Engagement update: Responsible tax

Taxation is a matter of social justice – paying a ‘fair’ share; it is also one of risk, linked to reputational damage, the impact of changing regulation and uncertainty around future profits.

The fundamental ethical principle underlying the concept of ‘responsible tax’ is that residents of a country (whether individual citizens or corporations) have an obligation to pay taxes in order to support elements of our social fabric such as education, transport infrastructure and the judicial system. These, in turn, enable people and companies alike to go about their business in a safe, efficient and profitable manner. Consideration of tax practices is also linked to issues of corruption and international equity and development.
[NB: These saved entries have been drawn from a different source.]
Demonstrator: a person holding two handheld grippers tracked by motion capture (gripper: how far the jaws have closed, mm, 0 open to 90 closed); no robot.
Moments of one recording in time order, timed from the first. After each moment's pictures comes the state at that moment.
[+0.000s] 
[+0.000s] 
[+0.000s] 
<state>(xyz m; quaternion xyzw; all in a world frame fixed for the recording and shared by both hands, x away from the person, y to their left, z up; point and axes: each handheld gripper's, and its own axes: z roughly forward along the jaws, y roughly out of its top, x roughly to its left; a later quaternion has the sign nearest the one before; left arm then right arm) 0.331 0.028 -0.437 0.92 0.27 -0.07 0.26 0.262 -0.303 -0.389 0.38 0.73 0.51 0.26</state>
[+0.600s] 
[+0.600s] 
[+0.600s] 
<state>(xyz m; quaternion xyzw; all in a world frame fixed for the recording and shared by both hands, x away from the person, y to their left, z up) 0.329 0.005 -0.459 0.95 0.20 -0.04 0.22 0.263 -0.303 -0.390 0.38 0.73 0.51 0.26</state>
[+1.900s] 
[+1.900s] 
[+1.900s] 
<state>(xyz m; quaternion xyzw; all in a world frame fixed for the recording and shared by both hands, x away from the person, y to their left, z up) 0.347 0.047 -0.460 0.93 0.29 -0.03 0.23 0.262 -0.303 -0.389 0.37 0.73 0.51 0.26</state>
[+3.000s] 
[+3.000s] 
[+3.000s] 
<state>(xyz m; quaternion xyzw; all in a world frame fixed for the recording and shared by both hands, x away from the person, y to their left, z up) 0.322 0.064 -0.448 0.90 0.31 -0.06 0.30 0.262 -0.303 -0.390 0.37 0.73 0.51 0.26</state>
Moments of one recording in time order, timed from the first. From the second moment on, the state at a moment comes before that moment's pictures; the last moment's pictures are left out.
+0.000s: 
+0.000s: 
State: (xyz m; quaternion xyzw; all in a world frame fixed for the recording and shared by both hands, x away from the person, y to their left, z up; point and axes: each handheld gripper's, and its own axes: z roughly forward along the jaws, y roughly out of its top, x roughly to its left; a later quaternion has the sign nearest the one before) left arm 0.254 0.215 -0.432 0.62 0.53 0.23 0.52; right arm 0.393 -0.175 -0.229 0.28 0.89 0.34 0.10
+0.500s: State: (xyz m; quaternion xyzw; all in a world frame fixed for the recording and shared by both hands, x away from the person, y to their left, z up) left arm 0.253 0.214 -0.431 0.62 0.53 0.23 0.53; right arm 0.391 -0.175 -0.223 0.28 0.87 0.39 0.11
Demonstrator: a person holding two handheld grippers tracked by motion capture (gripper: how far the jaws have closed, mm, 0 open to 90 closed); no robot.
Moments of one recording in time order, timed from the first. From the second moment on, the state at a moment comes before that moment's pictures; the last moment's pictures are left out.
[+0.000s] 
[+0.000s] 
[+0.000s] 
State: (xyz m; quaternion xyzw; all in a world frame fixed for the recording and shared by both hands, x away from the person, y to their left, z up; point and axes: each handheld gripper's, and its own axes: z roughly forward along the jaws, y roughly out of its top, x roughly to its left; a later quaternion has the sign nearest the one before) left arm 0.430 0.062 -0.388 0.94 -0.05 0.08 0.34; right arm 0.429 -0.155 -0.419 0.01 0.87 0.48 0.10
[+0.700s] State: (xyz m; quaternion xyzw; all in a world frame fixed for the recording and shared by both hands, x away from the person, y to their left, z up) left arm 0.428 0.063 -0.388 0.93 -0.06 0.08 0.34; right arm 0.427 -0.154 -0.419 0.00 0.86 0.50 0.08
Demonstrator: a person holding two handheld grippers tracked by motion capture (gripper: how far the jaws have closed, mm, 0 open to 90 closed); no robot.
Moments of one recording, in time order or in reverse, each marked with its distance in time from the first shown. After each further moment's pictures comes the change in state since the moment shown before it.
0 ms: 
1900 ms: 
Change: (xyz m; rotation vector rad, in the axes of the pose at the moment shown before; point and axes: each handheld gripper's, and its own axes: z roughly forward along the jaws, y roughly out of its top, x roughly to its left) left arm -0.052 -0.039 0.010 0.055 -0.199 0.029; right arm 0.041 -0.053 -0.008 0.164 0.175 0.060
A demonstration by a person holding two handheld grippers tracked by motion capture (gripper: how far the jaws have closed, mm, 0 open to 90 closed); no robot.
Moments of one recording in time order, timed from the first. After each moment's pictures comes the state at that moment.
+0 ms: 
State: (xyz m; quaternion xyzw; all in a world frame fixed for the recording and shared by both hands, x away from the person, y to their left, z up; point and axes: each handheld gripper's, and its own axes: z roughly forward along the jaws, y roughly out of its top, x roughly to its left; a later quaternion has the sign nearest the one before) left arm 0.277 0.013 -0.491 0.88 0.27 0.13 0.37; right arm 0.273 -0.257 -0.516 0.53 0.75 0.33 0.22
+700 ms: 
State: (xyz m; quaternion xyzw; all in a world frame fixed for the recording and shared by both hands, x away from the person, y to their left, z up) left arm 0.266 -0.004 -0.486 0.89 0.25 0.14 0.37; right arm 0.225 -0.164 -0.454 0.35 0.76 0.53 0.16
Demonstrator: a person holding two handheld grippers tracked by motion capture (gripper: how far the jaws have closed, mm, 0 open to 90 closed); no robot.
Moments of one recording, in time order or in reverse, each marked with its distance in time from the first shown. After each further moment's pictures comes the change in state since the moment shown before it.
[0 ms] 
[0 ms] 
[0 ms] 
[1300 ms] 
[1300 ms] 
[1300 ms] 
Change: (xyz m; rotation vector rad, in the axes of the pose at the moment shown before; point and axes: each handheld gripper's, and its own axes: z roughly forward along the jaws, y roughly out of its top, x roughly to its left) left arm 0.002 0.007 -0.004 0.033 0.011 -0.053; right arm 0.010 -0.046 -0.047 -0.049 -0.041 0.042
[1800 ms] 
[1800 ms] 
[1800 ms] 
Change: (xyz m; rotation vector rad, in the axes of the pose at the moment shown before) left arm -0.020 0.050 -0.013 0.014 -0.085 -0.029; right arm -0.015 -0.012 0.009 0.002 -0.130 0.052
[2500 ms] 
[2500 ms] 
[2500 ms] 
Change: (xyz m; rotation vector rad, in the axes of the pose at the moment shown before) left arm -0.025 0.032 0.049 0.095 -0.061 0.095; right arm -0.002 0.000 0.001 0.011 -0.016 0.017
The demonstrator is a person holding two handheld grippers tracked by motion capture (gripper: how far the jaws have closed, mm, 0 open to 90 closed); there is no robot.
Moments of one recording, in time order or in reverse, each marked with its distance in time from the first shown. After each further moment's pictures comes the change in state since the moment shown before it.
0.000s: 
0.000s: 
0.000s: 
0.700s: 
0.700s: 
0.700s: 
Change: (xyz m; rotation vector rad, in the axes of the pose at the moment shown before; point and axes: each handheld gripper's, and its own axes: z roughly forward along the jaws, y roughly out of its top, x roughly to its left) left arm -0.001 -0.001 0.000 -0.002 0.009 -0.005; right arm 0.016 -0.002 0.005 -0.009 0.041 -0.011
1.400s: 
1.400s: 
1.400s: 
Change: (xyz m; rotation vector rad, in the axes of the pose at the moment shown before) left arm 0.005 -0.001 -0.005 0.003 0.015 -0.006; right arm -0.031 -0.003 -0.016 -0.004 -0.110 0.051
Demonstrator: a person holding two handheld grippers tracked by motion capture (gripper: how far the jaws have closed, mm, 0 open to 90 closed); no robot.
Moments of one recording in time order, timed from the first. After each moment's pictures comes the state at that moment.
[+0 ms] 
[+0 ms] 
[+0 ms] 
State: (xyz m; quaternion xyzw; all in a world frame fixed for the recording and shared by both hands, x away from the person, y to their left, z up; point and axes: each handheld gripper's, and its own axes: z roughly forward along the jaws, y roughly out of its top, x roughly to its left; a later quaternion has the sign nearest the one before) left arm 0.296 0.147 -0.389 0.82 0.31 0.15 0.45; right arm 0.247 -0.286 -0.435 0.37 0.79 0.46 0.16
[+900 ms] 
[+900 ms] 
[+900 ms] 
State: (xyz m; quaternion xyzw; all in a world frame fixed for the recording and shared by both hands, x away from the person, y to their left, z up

From an investment perspective, opaque and inconsistent disclosure makes it difficult for investors to fully assess the true risk to which they are exposed through a company’s approach to tax management. Reputational risks can arise from negative media coverage and consumer backlash. However, of greater importance is the risk posed by changing regulation, which may result in the closure of loopholes or cancellation of so-called ‘sweetheart deals’ on which corporate profits may depend. These risks have been exemplified by the recent decision of the European Commission to investigate whether tax arrangements agreed between Apple and the Irish government, and Amazon and the Luxembourg government, constitute illegal state aid.

Recent engagement activity

During 2013 and 2014, Rathbone Greenbank joined a small group of responsible investors to undertake a collaborative engagement on tax and tax avoidance. From initial discussions within our group, it was apparent that a lack of understanding regarding what is often a highly complex issue made investors reluctant to question companies on tax arrangements.

Our aim therefore was to develop guidance for investors wishing to engage with companies and policy makers on this issue. We took the decision to focus on investment risks rather than ethical considerations in order to make the research relevant to a broad investor audience, not just those with an ethical or responsible investment approach.

Our group met with senior tax or finance department representatives from companies within the mining and consumer goods sectors. These discussions covered aspects of tax policy, governance and disclosure and gave us an understanding of current and best practice, in addition to some of the challenges companies face in increasing disclosure. In order to encourage a frank and open discussion, we agreed to keep the names of participating companies confidential.

A discussion paper, summarising our findings and setting out future disclosure expectations for companies, was launched in July 2014 at an event for members of the investment community. From feedback sessions at the launch event, it was clear that there is genuine interest in this issue, and that investors are keen to learn about tax risks and continue to participate in the debate. Further feedback on the discussion paper has been gathered through the Engagement Clearinghouse of the UN-backed Principles for Responsible Investment (PRI) and at an event on taxation at the annual ‘PRI in Person’ conference in September 2014.

We are pleased that our initial discussion paper has played a role in educating investors and stimulating a wider discussion on the nature of tax risks. The members of the collaborative engagement group remain committed to promoting greater understating of investment-related tax risks and are now considering the best way in which to take this project forward, with a view to publishing a paper for a wider audience in 2015.